To handle complex queries—for example, a message from Kieran McCorry, with a Word attachment that includes ExBPA in the text—Lookout provides a Search Builder, which you access by clicking the lightning icon next to the Search for field. The Search Builder, which Figure 4 shows, lets you build complex searches that combine different criteria to narrow the search. However, the Lookout Help file provides only rudimentary information about how to build complex searches, so the Search Builder can take some time to master.

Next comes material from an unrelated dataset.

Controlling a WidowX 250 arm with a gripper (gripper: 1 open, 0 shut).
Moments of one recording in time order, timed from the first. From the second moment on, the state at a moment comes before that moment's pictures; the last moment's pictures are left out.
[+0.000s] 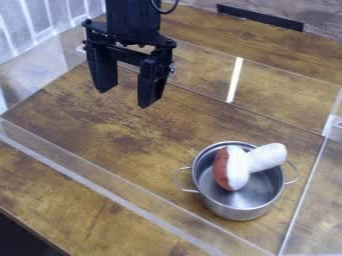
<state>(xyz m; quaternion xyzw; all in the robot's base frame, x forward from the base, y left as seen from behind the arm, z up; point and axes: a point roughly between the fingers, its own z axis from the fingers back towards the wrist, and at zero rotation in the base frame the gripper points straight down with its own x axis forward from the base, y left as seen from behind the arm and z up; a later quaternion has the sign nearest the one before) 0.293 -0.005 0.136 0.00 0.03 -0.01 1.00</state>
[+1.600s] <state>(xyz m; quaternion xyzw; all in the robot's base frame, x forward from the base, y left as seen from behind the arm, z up) 0.351 -0.096 0.077 0.00 -0.01 -0.13 0.99</state>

Searching with Google Desktop is exactly the same as executing any Google search, which is part of the elegance and power of the implementation. Input a search term, and the results appear almost instantly. As Figure 5 shows, a search for items that mentioned EXBPA and Foster got nine hits: seven messages, one file, and one cached Web page. Date order is the default, but you can switch to relevance order by clicking the Sort by relevance option. Like its Web counterpart, Google Desktop supports Boolean operators and many of the keywords that Google fans already know. For example, Google Desktop lets you limit searches to Word documents by specifying filetype:DOC, or you can exclude anything in the search that refers to security by including -security. And you can limit searches to email by including the filetype:email keyword in the search. Google Desktop is a powerful search engine, but dealing with it is rather like being a UNIX administrator all over again: You have to know command-line switches and arcane syntax to get full value out of the engine. Most Outlook users will probably prefer the UI of Lookout's Search Builder. Google Desktop would benefit from an advanced search page that lets users more easily build queries.
When you select an email message, Google Desktop displays a cached copy of the message's content, an HTML version of the message with all formatting removed. You can reply, forward the message, or view its formatted version in Outlook as long as the message is still in the location it was in when Google indexed it. Even if you've deleted the message, the cached copy remains available until Google removes it from the cache. Another useful feature of Google Desktop is its ability to group messages with the same subject into conversation threads so that you can read all the contributions at one time, as Figure 6 shows.
The Best of Both Worlds
Desktop search engines are far from perfect. (For a word of caution about possible performance affects of using these products, see the Web sidebar "Caution!" at InstantDoc ID 47709.) The ideal desktop search tool would combine the characteristics of both Lookout and Google Desktop. Lookout is a more Outlook-centric program, and its UI makes Lookout more approachable and easier to use in some respects, especially in building complex queries. Google Desktop seamlessly merges personal data with the Web and provides a simple, fast way to navigate a morass of information. Both programs reward those who use their advanced features, so it's worth your while to show users how to drill down through the masses of hits that an initial search can produce to find the information that they really need. I suspect that many people will install and use both programs and track the developments that Microsoft and Google make as they deliver their finished products. Neither product is perfect, but both are free, and both let users organize life just a little better.